Os antecedentes científicos apresentados nessa seção da presente tese sustentam a ideia da pesquisadora de que um professor que utiliza rótulos e estereótipos para explicar o comportamento do seu aluno, o responsabiliza de forma integral pelas suas dificuldades comportamentais e de aprendizagem e/ou interage de forma coercitiva em nada contribui para o desenvolvimento global e a aprendizagem escolar de crianças. É necessário que todos os esforços científicos e sociais estejam direcionados a fornecer e construir formações específicas aos professores para que eles possam educar seus alunos considerando em suas práticas diárias, além dos objetivos curriculares acadêmicos, os objetivos comportamentais,

emocionais e sociais das crianças. Os professores, por meio de uma postura interacionista, preventiva e positiva, podem, assim, lidar de maneira efetiva com a diversidade de seus alunos favorecendo o potencial humano de cada um deles a partir da tenra idade e os conduzirem para uma trajetória escolar de sucesso e prazer.

3 MÉTODO

Este estudo consiste em uma pesquisa aplicada que busca realizar uma avaliação sobre a aceitação cultural e os impactos de um programa de intervenção para professores voltado a trazer resultados potenciais aos campos da Psicologia e da Educação. O modelo da pesquisa é o experimental com delineamento pré e pós-teste, sem grupo de comparação, a fim de realizar uma explicação da realidade por meio da manipulação da variável independente em relação à variável dependente (Cozby, 2003). No presente estudo, a variável independente define-se como o programa de intervenção e as variáveis dependentes como as estratégias de gestão de sala de aula pelos professores e os comportamentos dos alunos.

No entanto, além de fazer a análise quantitativa dos dados coletados por meio dos instrumentos, foi possível realizar uma microanálise qualitativa da condução do programa em si. Pontua-se que esse estudo tem um caráter preventivo primário/universal, ou seja, é implementado para um público em geral, com exceção da população de risco, que necessita de um atendimento especializado.

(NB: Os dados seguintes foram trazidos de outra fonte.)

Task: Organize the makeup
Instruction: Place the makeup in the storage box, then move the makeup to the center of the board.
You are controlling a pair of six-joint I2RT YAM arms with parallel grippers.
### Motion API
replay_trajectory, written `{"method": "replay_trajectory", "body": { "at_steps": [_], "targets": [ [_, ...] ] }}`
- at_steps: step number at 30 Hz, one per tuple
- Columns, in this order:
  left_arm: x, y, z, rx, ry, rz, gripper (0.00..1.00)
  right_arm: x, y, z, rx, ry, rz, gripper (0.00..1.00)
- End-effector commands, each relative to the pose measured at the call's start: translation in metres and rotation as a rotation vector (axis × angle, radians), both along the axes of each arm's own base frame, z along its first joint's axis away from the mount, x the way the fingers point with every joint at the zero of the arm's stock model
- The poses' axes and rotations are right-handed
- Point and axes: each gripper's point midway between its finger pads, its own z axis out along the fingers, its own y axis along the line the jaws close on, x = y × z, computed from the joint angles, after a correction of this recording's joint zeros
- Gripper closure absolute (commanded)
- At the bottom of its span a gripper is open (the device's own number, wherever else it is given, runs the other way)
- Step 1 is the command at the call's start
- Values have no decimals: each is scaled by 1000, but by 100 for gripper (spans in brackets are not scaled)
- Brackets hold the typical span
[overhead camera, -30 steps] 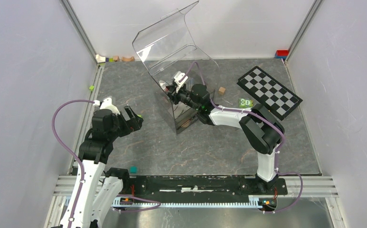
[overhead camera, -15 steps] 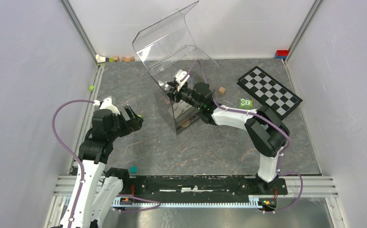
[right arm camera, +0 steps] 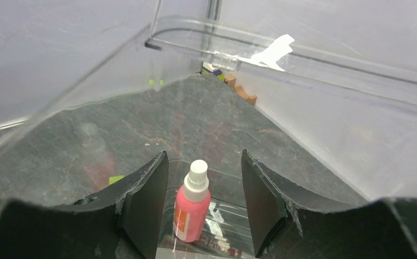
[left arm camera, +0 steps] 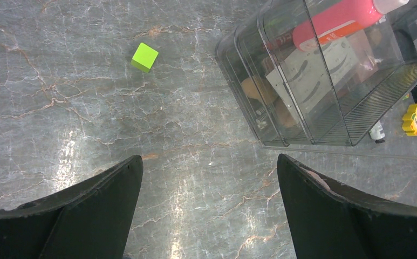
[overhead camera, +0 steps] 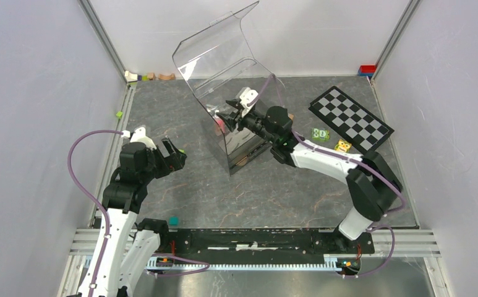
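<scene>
A clear plastic organiser box (overhead camera: 243, 143) stands mid-table with its lid (overhead camera: 221, 52) swung up. A pink bottle with a white cap (right arm camera: 192, 208) lies on the box's upper tier, also seen in the left wrist view (left arm camera: 335, 21) and from above (overhead camera: 219, 126). My right gripper (right arm camera: 204, 178) hovers at the box's opening (overhead camera: 229, 117), open; the bottle shows between its fingers without touching them. A white card (left arm camera: 303, 81) and peach-brown items (left arm camera: 254, 89) sit lower in the box. My left gripper (left arm camera: 209, 178) is open over bare table, left of the box (overhead camera: 173, 151).
A lime cube (left arm camera: 144, 56) lies left of the box. A checkerboard (overhead camera: 350, 119), green dice (overhead camera: 320, 133) and a yellow toy (overhead camera: 343, 146) lie to the right. A teal cube (overhead camera: 174, 220) sits near the front rail. Small blocks (overhead camera: 156, 77) line the back wall.
My right gripper has opened wider and drawn back rightward from the box, leaving the pink bottle inside. Its arm has swung right, uncovering the yellow toy. The left arm stayed still.
</scene>
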Motion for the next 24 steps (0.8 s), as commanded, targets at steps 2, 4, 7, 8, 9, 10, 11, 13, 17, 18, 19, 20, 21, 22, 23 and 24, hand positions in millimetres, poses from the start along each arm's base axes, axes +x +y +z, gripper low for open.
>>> {"method": "replay_trajectory", "body": {
  "at_steps": [2, 4, 7, 8, 9, 10, 11, 13, 17, 18, 19, 20, 21, 22, 23, 24],
  "targets": [
    [4, -1, 6, 34, -45, -41, 0, -28, -25, 43, 36, -72, 0, 42],
    [4, -2, 6, 33, -43, -43, 0, -38, -34, 47, 31, -74, 5, 42],
    [5, -2, 5, 34, -40, -43, 0, -55, -53, 56, 46, -86, -3, 42],
    [5, -2, 6, 33, -41, -43, 0, -60, -60, 53, 45, -79, -9, 43],
    [5, -2, 5, 34, -40, -42, 0, -67, -68, 50, 48, -71, -16, 42],
    [5, -1, 5, 35, -38, -41, 0, -72, -77, 51, 57, -70, -32, 42],
    [5, -1, 5, 35, -39, -41, 0, -79, -86, 43, 57, -56, -43, 42],
    [5, -1, 5, 36, -38, -39, 0, -88, -106, 31, 64, -16, -91, 42],
    [5, -1, 5, 35, -37, -41, 0, -91, -157, -11, -10, 153, -297, 42],
    [5, -2, 5, 34, -37, -42, 0, -91, -170, -21, -17, 203, -355, 42],
    [5, -2, 4, 34, -36, -45, 0, -91, -183, -32, -43, 246, -415, 42],
    [6, -3, 5, 32, -37, -48, 0, -91, -196, -41, -72, 284, -476, 41],
    [5, -3, 4, 31, -35, -53, 0, -91, -208, -51, -114, 331, -530, 39],
    [6, -4, 4, 32, -33, -54, 0, -90, -220, -64, -162, 380, -586, 38],
    [6, -4, 3, 31, -32, -54, 0, -90, -231, -77, -219, 432, -628, 37],
    [6, -4, 3, 31, -32, -55, 0, -89, -242, -89, -273, 483, -660, 36]
  ]
}}
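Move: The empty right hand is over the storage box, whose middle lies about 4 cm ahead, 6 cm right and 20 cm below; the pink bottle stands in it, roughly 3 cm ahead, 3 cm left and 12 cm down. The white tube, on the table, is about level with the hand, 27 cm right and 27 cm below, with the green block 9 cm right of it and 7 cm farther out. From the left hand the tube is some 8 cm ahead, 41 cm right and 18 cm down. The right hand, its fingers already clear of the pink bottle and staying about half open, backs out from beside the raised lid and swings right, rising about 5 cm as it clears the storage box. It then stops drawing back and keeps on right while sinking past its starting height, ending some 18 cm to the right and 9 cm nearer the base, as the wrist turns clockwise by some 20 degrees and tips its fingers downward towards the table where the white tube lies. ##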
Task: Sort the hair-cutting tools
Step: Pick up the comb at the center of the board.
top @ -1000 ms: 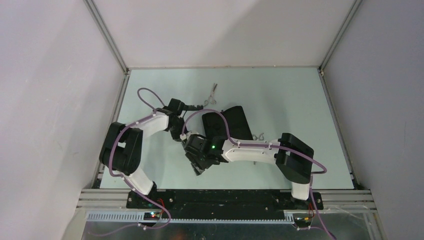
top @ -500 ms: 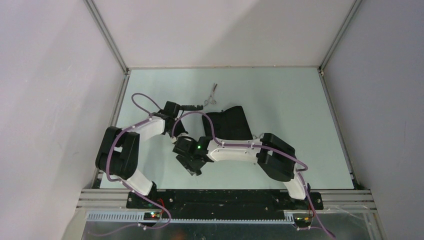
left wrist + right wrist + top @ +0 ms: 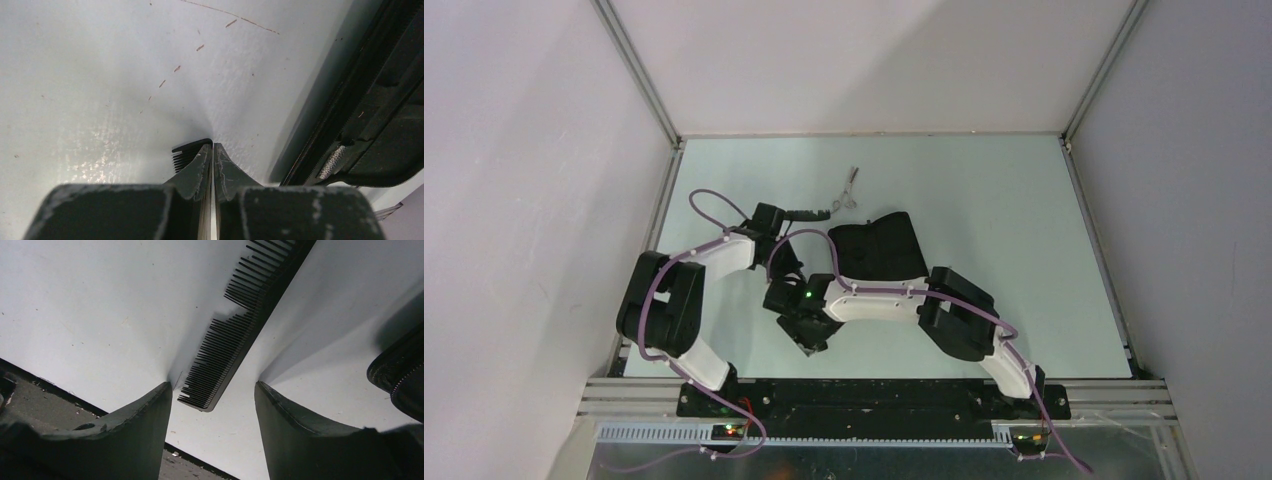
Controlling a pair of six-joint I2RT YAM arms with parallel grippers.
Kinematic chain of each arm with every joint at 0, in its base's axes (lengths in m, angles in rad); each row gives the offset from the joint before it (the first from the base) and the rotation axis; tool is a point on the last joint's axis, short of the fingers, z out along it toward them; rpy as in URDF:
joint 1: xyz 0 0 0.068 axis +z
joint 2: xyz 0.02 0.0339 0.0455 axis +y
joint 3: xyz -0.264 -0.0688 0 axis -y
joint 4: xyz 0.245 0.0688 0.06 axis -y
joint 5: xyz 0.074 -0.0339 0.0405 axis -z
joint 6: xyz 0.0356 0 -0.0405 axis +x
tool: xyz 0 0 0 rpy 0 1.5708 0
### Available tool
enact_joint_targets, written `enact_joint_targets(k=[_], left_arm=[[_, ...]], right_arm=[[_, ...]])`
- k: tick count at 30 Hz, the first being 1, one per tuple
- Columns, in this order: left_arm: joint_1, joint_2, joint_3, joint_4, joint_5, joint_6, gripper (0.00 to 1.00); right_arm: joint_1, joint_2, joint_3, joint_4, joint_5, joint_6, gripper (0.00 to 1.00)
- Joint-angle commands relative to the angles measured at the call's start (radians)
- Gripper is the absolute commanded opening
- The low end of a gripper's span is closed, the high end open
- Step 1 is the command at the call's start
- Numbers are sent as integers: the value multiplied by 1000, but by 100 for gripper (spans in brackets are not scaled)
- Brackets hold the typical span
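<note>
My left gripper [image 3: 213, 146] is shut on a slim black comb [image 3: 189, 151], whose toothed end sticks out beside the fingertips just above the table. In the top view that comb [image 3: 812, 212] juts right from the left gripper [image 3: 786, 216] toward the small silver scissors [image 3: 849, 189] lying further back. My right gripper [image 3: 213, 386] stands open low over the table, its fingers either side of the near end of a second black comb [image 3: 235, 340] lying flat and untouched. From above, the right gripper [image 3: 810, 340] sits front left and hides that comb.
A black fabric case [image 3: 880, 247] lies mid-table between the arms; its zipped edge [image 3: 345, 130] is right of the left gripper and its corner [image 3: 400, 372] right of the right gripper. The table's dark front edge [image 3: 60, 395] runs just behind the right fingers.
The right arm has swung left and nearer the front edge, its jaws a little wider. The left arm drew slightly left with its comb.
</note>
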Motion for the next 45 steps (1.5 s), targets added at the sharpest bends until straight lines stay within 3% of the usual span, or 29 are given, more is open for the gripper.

Ressalta-se que todos os procedimentos dessa pesquisa seguiram rigorosamente os princípios e normas estabelecidos na Resolução 466/2012 pelo Conselho Nacional de Saúde (CNS) para pesquisas com seres humanos. Este projeto de pesquisa foi encaminhado ao Comitê de Ética da Universidade Federal do Paraná – Setor de Ciências da Saúde – sendo aprovado na data de 7 de janeiro de 2015 – CAAE: 38579214.4.0000.0102. Para manter a confidencialidade dos dados foi utilizado um código alfanumérico para nomear os participantes e realizar a comparação dos resultados pré e pós-intervenção.